Why I don’t believe in bat shapes

Why I don’t believe in bat shapes

Bat shapes are largely marketing.

You’ll often see a professional player using a “Kahuna”, a “Fusion”, or a similarly named cricket bat shape. What most people don’t realise is that many professionals - especially at international level - are not using an off-the-shelf bat at all. They’re using bespoke cricket bats made specifically for them.

High middles, low middles, oval handles, round handles - everything is tailored to the player. Yet they’re endorsing a brand sticker that usually relates to a generic bat shape or profile you’d find in a retail cricket shop. If you compare the same bat model across one store with good stock, or across different stores, towns, countries, or continents, the differences quickly become clear. There will be similarities, of course, but there can also be significant variation. Not just in spine height or edge profile, but in overall thickness and the bat’s actual girth. That size and feel is hugely important to cricketers at all levels in the modern game.

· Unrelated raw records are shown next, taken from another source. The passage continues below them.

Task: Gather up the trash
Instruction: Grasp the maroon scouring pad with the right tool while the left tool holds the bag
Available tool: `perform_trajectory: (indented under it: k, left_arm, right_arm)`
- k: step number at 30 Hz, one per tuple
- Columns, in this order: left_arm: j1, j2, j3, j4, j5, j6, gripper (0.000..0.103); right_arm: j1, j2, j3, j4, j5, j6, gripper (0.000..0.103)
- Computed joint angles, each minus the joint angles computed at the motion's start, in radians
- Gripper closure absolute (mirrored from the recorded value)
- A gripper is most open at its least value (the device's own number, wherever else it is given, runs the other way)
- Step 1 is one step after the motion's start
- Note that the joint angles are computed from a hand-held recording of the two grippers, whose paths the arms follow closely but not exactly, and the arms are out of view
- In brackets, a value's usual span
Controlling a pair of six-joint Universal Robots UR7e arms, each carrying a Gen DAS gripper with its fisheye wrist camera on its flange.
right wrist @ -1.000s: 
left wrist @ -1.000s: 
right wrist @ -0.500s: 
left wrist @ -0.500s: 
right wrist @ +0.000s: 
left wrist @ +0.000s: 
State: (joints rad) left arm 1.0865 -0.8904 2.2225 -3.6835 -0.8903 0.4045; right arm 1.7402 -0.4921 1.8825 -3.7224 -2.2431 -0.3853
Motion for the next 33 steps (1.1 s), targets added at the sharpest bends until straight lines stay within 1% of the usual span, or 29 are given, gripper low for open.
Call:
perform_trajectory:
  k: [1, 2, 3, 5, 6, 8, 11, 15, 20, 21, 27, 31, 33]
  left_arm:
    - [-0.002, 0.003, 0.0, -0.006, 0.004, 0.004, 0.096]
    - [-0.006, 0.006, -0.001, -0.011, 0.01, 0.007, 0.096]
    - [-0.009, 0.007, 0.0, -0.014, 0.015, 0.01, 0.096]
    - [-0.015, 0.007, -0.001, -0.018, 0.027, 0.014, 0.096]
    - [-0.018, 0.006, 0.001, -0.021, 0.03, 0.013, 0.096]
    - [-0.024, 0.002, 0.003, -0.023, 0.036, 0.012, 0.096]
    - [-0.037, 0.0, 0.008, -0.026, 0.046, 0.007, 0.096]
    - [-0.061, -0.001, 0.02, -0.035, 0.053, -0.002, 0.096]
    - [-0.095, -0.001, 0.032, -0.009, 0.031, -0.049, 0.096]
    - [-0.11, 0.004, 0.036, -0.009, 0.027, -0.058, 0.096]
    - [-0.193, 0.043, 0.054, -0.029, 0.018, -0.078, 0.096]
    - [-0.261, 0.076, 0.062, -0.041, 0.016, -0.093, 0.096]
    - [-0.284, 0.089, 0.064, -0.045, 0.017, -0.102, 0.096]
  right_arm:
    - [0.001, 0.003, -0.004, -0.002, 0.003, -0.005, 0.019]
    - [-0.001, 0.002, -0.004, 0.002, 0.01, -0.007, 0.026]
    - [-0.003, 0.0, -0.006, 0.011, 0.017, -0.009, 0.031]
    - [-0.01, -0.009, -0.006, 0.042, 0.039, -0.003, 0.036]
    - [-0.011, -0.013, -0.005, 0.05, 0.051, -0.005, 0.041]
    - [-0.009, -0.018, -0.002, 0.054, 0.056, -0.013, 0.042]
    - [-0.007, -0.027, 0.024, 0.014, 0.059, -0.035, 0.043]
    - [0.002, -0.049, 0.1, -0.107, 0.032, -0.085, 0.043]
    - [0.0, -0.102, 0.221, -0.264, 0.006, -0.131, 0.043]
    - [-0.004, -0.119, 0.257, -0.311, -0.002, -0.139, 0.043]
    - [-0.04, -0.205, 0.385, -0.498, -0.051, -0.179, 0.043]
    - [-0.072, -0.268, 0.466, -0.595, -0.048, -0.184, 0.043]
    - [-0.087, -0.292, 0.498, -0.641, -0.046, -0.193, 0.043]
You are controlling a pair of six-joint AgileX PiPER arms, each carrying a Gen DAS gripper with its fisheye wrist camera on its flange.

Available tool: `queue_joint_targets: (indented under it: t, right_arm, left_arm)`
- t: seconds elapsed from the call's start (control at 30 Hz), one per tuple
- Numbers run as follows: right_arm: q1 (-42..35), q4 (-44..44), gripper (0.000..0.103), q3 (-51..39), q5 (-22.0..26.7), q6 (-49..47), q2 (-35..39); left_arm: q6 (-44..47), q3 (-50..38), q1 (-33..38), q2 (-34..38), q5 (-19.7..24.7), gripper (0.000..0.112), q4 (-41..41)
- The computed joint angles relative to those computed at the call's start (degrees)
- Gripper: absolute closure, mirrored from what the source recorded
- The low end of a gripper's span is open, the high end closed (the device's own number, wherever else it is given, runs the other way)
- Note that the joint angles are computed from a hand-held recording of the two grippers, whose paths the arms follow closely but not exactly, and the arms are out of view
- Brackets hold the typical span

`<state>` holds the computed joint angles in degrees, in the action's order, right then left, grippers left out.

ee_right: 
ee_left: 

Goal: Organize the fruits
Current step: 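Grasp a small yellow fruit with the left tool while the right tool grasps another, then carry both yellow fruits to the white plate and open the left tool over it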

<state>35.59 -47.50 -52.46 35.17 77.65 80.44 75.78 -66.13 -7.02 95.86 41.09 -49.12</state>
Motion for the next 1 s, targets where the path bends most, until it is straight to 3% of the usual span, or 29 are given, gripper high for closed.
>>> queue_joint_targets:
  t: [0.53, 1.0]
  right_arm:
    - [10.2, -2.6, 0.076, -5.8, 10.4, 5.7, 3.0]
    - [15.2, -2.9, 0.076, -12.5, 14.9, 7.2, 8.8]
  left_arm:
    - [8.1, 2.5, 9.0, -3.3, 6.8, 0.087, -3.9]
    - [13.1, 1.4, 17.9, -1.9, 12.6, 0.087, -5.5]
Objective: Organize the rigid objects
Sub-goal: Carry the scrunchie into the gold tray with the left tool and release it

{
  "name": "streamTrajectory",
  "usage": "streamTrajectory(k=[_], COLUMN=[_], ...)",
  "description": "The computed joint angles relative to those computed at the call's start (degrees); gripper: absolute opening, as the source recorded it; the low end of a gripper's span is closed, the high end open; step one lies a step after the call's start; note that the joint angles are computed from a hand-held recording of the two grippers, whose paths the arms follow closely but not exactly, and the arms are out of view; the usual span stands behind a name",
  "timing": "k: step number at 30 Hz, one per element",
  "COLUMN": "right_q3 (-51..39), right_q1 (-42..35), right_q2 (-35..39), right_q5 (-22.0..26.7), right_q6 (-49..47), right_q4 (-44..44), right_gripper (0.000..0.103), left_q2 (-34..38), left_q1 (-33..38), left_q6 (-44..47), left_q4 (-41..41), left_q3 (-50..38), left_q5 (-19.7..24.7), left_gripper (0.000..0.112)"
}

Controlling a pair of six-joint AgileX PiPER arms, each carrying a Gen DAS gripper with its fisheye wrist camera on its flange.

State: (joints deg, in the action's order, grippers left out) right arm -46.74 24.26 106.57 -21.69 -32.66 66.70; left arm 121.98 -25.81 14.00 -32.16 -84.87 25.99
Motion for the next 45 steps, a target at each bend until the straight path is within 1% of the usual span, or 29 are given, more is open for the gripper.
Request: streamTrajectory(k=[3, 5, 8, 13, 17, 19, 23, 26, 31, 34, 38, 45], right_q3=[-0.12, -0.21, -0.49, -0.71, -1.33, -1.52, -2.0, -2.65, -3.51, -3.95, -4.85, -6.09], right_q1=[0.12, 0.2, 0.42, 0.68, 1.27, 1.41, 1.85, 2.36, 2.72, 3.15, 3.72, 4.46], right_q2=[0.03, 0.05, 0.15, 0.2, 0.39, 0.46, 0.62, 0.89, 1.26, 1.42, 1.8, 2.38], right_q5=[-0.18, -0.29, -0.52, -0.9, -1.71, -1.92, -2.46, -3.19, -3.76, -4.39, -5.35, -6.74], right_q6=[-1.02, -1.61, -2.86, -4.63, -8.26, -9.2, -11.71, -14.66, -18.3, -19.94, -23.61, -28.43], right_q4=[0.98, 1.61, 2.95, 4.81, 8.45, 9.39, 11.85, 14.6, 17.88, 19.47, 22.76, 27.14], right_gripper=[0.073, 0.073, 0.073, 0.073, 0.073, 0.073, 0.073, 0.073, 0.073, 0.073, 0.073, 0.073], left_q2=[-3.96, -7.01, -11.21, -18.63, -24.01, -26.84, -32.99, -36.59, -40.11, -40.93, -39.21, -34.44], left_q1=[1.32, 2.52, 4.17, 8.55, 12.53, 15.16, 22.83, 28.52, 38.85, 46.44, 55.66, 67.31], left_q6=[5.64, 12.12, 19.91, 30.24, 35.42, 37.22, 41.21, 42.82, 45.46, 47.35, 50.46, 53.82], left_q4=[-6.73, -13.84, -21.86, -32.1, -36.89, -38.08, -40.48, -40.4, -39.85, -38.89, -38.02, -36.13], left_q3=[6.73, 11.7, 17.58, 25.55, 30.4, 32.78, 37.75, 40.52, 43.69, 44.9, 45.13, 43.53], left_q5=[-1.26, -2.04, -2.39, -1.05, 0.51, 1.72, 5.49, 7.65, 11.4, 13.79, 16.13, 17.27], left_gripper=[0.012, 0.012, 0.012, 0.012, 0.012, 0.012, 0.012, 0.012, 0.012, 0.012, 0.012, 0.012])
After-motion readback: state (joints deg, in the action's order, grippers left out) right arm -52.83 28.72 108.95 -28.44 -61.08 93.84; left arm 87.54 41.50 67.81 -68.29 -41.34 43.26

With big brands, what you’re really buying is a mass-produced cricket bat shape. That’s why you’re encouraged to pick it up in person. If you order one of these bats online, it’s largely luck of the draw what actually turns up. That’s the reality of overseas mass production.

Our stock bats, however, are all individually crafted and individually listed. What you see is exactly what you get. The photos on the website are of the exact bat that will arrive at your door. I also include a video with complete honesty about that specific bat - the shape, the pickup, the feel, and most importantly, the ping.

That approach won’t suit everyone, and I accept that. Traditionally, most cricketers have wanted to physically pick up a bat before buying. But with the rise of e-commerce over the last decade, we’ve seen just how effective this approach can be.

It allows players to buy a cricket bat online with confidence, even if they can’t make it into the workshop. It’s also massively improved our global reach, with bats now sold to more or less every cricket-playing nation in the world.

For me, that matters far more than a name printed on a sticker.